Guo Zihan, Shen Xiang, Chen Chongqing
Department of Computer Science, Changzhi University, Changzhi, Shanxi, China.
College of Information Engineering, Shanghai Maritime University, Pudong, Shanghai, China.
PLoS One. 2025 Jun 10;20(6):e0325543. doi: 10.1371/journal.pone.0325543. eCollection 2025.
Vision-language models aim to seamlessly integrate visual and linguistic information for multi-modal tasks, demanding precise semantic alignments between image-text pairs while minimizing the influence of irrelevant data. While existing methods leverage intra-modal and cross-modal knowledge to enhance alignments, they often fall short in sufficiently reducing interference, which ultimately constrains model performance. To address this gap, we propose a novel vision-language model, the threshold-based knowledge integration network (TBKIN), designed to effectively capture intra-modal and cross-modal knowledge while systematically mitigating the impact of extraneous information. TBKIN employs unified scene graph structures and advanced masking strategies to strengthen semantic alignments and introduces a fine-tuning strategy based on threshold selection to eliminate noise. Comprehensive experimental evaluations demonstrate the efficacy of TBKIN, with our best model achieving state-of-the-art accuracy of 73.90% on the VQA 2.0 dataset and 84.60% on the RefCOCO dataset. Attention visualization and detailed result analysis further validate the robustness of TBKIN in tackling vision-language tasks. The model's ability to reduce interference while enhancing semantic alignments underscores its potential for advancing multi-modal learning. Extensive experiments across four widely-used benchmark datasets confirm its superior performance on two typical vision-language tasks, offering a practical and effective solution for real-world applications.

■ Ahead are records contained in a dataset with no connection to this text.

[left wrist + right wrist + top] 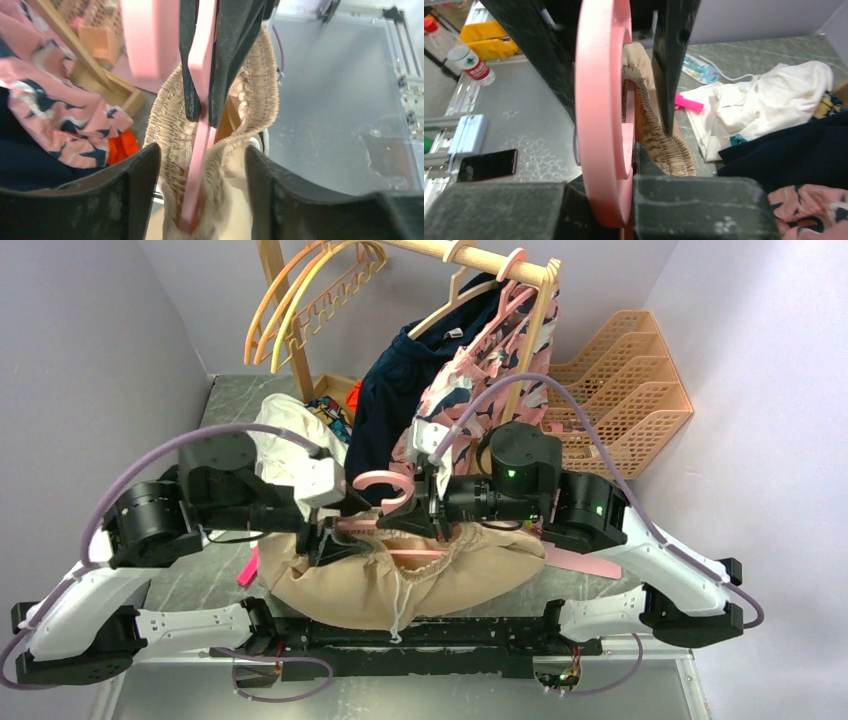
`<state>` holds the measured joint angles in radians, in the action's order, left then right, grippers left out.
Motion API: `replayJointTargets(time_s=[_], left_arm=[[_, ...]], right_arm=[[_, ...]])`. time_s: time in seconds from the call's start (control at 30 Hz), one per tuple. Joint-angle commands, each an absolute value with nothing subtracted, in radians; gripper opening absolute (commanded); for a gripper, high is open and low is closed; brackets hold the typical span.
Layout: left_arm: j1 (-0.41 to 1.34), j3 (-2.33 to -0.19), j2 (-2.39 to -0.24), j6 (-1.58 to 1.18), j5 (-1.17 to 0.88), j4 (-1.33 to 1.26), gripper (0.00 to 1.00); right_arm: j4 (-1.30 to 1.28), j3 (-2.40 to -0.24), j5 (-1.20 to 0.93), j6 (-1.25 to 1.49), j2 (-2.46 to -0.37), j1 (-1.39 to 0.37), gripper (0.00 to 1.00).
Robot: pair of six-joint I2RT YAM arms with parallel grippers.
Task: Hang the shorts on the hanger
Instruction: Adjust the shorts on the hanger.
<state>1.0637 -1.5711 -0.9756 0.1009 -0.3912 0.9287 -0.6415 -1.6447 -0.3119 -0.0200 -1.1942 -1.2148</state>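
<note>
The tan shorts [400, 578] lie bunched at the near middle of the table, white drawstring hanging toward the front. The pink hanger [385, 487] stands over them, its bar running down inside the gathered waistband [172, 125]. My right gripper [610, 197] is shut on the hanger [601, 100] near the base of its hook; in the top view it [427, 503] comes in from the right. My left gripper [202, 200] is open, its fingers [137, 190] standing on either side of the waistband and the hanger bar [197, 150] without pressing them.
Behind stands a wooden rack with orange and yellow hangers [300, 300], a navy garment [400, 400] and a pink patterned garment [470, 380]. White cloth [290, 440] lies back left, a peach file rack [610, 390] back right. A phone [486, 165] and a bottle [471, 62] lie off the table's near edge.
</note>
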Motion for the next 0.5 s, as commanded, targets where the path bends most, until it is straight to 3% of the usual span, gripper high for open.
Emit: replayJointTargets(time_s=[0.0, 0.07, 0.23, 0.33, 0.47], left_arm=[[1.062, -1.757, -0.951, 0.070, -0.336, 0.965, 0.90], [1.062, -1.865, -0.926, 0.055, -0.345, 0.984, 1.00], [1.062, -1.939, -0.795, 0.034, -0.361, 0.853, 1.00], [1.062, -1.902, -0.746, 0.041, -0.335, 0.813, 1.00], [1.062, -1.897, -0.760, 0.053, -0.318, 0.847, 1.00]], right_arm=[[-0.637, -1.759, -0.209, -0.053, -1.140, -1.213, 0.00], [-0.686, -1.887, -0.226, -0.062, -1.153, -1.214, 0.00], [-0.715, -2.130, -0.349, -0.052, -1.192, -1.212, 0.00], [-0.805, -2.179, -0.129, -0.098, -1.224, -1.214, 0.00], [-0.820, -2.085, 0.184, -0.132, -1.221, -1.216, 0.00]])
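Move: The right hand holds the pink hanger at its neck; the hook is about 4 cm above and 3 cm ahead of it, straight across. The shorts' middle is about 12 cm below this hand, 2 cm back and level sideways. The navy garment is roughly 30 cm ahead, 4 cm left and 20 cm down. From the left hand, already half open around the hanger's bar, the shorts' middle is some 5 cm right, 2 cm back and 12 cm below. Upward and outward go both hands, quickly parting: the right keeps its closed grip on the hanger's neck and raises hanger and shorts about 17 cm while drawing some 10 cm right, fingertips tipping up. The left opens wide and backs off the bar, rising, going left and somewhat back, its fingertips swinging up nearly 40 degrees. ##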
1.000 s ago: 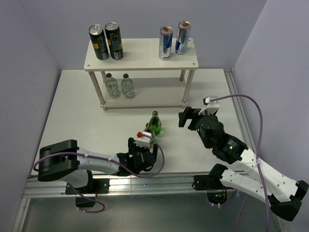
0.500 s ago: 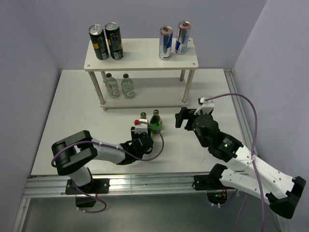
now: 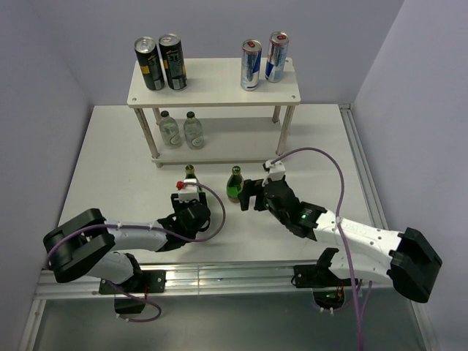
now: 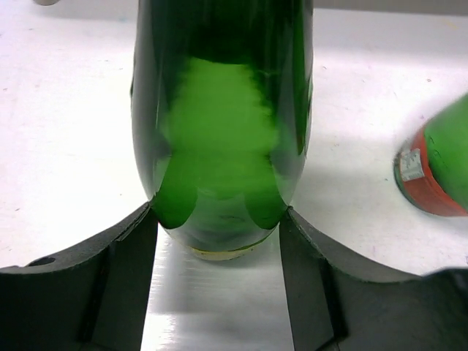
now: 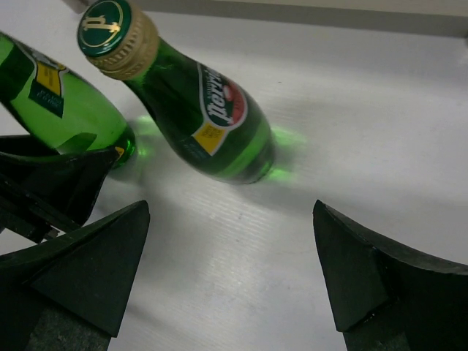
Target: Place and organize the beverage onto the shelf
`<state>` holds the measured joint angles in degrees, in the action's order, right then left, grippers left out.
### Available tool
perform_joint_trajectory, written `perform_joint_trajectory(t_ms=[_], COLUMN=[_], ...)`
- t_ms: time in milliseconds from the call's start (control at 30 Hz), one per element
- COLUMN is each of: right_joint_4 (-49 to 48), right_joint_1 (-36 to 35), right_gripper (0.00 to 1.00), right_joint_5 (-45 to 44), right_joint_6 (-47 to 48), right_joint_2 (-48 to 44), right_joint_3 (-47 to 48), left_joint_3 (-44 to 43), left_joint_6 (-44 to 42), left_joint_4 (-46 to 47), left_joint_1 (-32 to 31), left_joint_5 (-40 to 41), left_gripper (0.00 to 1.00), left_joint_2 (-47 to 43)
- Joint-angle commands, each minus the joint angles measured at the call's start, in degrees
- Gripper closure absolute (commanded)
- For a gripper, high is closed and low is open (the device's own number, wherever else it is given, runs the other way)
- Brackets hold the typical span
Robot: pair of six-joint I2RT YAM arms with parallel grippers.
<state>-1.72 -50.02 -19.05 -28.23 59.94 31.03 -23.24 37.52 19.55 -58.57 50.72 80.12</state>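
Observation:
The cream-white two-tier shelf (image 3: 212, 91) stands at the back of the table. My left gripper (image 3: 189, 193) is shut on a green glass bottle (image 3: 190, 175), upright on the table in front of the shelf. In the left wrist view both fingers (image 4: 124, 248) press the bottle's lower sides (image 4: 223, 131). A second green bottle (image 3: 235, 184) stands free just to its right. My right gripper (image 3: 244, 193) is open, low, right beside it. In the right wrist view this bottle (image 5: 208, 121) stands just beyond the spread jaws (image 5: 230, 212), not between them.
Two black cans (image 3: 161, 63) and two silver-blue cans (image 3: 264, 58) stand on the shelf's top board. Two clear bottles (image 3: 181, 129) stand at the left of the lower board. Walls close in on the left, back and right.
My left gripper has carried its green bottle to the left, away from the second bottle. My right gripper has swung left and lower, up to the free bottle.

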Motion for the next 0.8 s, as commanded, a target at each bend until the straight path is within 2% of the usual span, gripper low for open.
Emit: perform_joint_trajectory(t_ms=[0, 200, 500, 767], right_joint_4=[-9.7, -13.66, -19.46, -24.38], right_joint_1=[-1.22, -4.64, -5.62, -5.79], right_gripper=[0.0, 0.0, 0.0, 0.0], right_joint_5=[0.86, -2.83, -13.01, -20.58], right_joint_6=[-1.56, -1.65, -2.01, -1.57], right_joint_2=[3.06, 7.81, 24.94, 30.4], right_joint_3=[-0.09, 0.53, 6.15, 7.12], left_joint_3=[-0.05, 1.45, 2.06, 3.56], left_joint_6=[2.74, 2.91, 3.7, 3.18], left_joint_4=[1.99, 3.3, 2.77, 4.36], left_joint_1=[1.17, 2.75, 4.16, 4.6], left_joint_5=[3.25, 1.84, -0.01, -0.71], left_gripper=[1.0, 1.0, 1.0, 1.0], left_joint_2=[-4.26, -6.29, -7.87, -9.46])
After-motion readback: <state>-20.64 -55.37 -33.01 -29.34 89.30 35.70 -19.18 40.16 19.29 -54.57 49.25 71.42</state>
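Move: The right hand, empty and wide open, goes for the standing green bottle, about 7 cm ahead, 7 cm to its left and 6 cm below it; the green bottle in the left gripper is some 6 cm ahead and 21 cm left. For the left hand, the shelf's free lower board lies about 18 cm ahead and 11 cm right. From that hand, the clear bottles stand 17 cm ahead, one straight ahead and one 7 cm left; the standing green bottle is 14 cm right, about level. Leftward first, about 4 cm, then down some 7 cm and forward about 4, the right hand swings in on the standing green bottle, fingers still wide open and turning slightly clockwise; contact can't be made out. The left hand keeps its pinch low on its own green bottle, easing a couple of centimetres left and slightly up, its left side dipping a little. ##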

视觉语言模型旨在无缝集成视觉和语言信息以完成多模态任务,这要求图像-文本对之间有精确的语义对齐,同时尽量减少无关数据的影响。虽然现有方法利用模态内和跨模态知识来增强对齐,但它们在充分减少干扰方面往往存在不足,这最终限制了模型性能。为了弥补这一差距,我们提出了一种新颖的视觉语言模型,即基于阈值的知识集成网络(TBKIN),旨在有效捕捉模态内和跨模态知识,同时系统地减轻无关信息的影响。TBKIN采用统一的场景图结构和先进的掩码策略来加强语义对齐,并引入基于阈值选择的微调策略来消除噪声。全面的实验评估证明了TBKIN的有效性,我们最好的模型在VQA 2.0数据集上达到了73.90%的最新准确率,在RefCOCO数据集上达到了84.60%。注意力可视化和详细的结果分析进一步验证了TBKIN在处理视觉语言任务方面的鲁棒性。该模型在减少干扰的同时增强语义对齐的能力突出了其在推进多模态学习方面的潜力。在四个广泛使用的基准数据集上进行的大量实验证实了它在两个典型视觉语言任务上的卓越性能,为实际应用提供了一个实用且有效的解决方案。